Midnight Boom, The Kills (EMI) – Nos últimos meses, a dupla formada pelo guitarrista inglês Jamie Hince e pela cantora americana Alison Mosshart freqüentou mais as páginas dos tablóides do que as dos semanários musicais. Isso porque Hince é o atual noivo da modelo Kate Moss, cujo talento para se envolver em encrencas é ainda superior ao seu talento nas passarelas. Em vista da qualidade do Kills, trata-se de uma pena. A dupla aproveita as melhores influências de nomes como The White Stripes (a guitarra enfurecida) e PJ Harvey (os vocais gritados) e acrescenta a elas uma bateria eletrônica inspirada no hip hop. O encontro desses elementos rende canções animadas, como Tape Song e Cheap and Cheerful.

 

DVD

O Retrato de Jennie (Portrait of Jennie, Estados Unidos, 1948. Versátil) – Um dos muitos desterrados alemães que fizeram carreira em Hollywood a partir dos anos 30, o diretor William Dieterle (1893-1972) tinha uma biografia romanesca: caçula de nove irmãos, foi pobre como rato de igreja e trabalhou em ferros-velhos antes de se tornar ator de teatro – e, depois, virar galã nos filmes do produtor Max Reinhardt e finalmente cineasta, função em que estreou dirigindo Marlene Dietrich. Apesar de seu pendor para o melodrama, Dieterle aproveitava em seus filmes muito de sua experiência pessoal e de sua convivência com os expressionistas alemães. Esses elementos é que distinguem este Retrato de Jennie, em que Jennifer Jones faz uma mulher misteriosa que inspira o pintor interpretado por Joseph Cotten e assim o tira da penúria.

 

LIVROS

Dulce Helfer/Ag.RBS
Noll: os desejos subterrâneos da meia-idade

Acenos e Afagos, de João Gilberto Noll (Record; 208 páginas; 32 reais) – Autor de Harmada e Fúria do Corpo, neste novo romance o gaúcho João Gilberto Noll narra a história de um homem de meia-idade em crise de consciência, que abandona uma vida monótona em Porto Alegre para buscar sua verdadeira identidade e suas paixões mais viscerais. Elementos de realismo e de loucura se misturam em descrições vívidas de sensações, cores, sentimentos, enquanto o protagonista por vezes se entrega à libido ou, em outros momentos, apenas fantasia a realização de seus desejos subterrâneos. Noll cria assim uma espécie de penumbra, na qual o homem aparece como um ser aprisionado pela moral. Leia trecho.
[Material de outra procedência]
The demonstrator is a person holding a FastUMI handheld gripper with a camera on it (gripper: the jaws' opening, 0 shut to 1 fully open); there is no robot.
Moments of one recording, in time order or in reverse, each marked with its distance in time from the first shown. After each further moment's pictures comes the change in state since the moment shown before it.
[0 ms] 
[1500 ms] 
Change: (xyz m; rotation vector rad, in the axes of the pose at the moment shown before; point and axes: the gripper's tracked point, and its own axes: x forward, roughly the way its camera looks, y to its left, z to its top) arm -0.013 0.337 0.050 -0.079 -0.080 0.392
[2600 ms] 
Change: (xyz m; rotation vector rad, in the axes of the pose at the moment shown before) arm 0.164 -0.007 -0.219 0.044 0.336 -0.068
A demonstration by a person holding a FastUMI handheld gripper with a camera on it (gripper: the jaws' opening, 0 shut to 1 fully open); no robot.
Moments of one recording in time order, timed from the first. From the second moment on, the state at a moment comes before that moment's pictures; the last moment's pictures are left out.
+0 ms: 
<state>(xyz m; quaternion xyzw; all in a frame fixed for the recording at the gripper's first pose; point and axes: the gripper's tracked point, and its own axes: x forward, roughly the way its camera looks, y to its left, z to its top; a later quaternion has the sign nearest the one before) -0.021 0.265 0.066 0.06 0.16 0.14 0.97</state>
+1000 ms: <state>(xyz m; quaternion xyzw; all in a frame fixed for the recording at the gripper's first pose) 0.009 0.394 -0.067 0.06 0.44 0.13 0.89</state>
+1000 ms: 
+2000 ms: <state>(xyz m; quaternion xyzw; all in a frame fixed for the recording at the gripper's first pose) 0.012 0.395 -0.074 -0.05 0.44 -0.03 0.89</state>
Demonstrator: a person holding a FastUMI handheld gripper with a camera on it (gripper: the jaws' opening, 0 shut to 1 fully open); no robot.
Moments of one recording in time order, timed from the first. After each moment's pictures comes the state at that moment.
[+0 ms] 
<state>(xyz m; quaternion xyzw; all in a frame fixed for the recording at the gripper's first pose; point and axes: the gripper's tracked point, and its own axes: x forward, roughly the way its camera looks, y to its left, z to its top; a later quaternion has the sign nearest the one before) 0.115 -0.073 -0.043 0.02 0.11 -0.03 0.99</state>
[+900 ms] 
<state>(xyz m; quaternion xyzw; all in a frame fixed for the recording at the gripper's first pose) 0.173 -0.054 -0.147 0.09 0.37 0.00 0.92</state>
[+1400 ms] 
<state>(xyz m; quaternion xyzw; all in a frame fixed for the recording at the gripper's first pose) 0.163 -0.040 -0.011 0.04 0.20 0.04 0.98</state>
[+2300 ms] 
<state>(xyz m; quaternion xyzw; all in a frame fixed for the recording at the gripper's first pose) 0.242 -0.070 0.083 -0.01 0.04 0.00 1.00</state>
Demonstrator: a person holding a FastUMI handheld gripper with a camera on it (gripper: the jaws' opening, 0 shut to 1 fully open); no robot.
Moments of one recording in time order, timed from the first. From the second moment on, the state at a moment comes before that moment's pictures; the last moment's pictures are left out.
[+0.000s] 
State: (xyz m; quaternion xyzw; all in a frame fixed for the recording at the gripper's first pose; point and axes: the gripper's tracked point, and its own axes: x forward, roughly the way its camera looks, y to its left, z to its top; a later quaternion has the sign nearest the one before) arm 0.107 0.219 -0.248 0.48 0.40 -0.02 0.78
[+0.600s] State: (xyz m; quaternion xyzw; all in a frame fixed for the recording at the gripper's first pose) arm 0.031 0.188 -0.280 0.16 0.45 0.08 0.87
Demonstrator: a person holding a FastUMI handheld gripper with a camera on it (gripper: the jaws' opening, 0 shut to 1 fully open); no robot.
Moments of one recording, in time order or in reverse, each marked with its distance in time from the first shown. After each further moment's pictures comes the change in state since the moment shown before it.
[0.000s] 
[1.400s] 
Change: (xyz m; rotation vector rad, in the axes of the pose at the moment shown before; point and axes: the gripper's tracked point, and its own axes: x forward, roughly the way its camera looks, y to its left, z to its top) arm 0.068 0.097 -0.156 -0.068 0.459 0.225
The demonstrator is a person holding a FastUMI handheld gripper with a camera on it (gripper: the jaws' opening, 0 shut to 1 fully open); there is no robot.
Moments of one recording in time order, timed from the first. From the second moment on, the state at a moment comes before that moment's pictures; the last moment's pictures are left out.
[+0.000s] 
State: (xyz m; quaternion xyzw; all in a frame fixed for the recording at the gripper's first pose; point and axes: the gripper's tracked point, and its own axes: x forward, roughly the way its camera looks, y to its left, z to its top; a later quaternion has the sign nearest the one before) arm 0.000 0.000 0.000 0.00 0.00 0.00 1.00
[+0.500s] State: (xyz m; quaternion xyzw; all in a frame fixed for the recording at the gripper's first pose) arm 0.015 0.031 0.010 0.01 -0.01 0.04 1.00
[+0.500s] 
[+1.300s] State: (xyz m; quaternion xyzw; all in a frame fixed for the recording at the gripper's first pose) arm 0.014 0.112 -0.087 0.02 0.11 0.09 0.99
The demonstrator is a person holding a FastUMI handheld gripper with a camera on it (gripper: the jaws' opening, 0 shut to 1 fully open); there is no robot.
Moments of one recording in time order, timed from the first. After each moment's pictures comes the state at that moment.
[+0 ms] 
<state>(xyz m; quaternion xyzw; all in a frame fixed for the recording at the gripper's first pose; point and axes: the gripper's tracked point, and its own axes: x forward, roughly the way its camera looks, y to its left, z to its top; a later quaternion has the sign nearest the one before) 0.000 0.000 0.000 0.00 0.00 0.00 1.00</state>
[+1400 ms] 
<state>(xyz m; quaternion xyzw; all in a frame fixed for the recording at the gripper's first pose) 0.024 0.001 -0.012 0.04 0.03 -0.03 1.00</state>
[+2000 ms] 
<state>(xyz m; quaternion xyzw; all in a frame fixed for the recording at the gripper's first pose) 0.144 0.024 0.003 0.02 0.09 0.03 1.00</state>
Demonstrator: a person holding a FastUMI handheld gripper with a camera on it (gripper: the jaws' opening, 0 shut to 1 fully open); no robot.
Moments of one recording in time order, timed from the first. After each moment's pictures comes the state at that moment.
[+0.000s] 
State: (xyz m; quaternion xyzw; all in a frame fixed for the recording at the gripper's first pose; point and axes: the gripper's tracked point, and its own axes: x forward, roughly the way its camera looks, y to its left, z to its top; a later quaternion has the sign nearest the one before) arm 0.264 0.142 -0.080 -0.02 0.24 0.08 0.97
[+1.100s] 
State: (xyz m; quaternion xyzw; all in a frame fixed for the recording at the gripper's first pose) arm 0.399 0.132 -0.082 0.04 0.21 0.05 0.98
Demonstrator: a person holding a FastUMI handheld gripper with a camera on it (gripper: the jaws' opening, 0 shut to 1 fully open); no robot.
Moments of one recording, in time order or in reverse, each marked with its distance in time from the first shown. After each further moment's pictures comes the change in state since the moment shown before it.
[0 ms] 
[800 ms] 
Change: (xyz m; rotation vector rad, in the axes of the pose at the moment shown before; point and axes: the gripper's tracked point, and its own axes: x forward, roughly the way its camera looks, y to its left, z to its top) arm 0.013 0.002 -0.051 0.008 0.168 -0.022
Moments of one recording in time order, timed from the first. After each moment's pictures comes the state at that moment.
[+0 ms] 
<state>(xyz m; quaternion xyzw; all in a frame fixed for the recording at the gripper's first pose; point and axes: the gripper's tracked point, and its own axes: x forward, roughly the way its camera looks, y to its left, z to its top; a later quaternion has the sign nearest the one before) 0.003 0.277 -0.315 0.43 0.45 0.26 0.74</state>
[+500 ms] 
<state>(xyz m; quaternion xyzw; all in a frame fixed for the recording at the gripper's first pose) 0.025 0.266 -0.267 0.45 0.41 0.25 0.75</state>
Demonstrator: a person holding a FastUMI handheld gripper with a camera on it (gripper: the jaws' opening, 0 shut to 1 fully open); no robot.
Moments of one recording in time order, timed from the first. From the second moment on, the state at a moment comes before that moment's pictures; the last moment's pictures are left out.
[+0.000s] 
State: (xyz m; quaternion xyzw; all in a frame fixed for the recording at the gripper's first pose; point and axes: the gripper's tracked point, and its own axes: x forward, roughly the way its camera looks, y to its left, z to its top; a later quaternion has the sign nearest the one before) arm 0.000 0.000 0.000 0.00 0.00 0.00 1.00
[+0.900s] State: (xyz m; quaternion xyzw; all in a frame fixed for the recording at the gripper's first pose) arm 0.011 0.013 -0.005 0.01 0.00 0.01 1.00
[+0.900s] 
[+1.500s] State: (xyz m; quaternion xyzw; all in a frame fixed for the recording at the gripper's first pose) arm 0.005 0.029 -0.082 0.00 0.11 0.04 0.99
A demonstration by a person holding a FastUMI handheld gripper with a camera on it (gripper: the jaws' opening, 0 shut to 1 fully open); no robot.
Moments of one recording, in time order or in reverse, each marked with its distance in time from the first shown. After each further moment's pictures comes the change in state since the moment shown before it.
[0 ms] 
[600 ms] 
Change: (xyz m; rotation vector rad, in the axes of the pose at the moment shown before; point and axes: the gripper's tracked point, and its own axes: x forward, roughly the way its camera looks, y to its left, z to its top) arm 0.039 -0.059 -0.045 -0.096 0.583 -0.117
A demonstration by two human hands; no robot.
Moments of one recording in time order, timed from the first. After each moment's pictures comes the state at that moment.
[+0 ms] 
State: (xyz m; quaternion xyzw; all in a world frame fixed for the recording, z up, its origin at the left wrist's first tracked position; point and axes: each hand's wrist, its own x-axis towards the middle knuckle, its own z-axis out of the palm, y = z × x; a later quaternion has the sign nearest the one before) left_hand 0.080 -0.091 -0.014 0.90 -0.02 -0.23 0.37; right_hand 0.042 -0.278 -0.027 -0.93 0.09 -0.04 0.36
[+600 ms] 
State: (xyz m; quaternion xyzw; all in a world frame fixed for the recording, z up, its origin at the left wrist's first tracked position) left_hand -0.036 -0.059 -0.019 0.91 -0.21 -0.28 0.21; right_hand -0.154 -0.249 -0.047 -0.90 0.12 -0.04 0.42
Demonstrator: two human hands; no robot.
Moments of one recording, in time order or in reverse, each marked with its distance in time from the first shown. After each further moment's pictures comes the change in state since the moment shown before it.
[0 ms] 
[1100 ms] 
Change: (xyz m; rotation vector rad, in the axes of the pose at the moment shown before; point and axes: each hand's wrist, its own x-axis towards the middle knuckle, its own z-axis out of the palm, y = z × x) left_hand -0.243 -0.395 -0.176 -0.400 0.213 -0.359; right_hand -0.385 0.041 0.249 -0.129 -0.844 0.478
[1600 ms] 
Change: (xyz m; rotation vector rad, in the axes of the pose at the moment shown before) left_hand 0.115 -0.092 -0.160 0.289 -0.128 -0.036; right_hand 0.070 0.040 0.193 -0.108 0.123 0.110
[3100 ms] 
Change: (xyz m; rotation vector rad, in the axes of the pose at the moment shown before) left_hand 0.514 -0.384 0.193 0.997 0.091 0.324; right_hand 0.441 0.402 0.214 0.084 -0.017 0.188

O Verão do Chibo, de Vanessa Bárbara e Emilio Fraia (Objetiva; 120 páginas; 23,90 reais) – O romance de estréia desses dois jovens jornalistas paulistanos, amigos de infância e colegas de universidade, trata dos ritos de passagem para a vida adulta. Entre homens barbudos de galochas, procissões de formigas suspeitas, besouros de personalidade forte e reis que moram dentro de laranjas gigantes, um garoto descreve suas aventuras, embrenhado num milharal com os amigos Cabelo e Bruno e seu irmão mais velho, Chibo. Ele não apenas recorda o sumiço repentino de Chibo, como percebe que também a sua infância está se perdendo com a chegada da adolescência.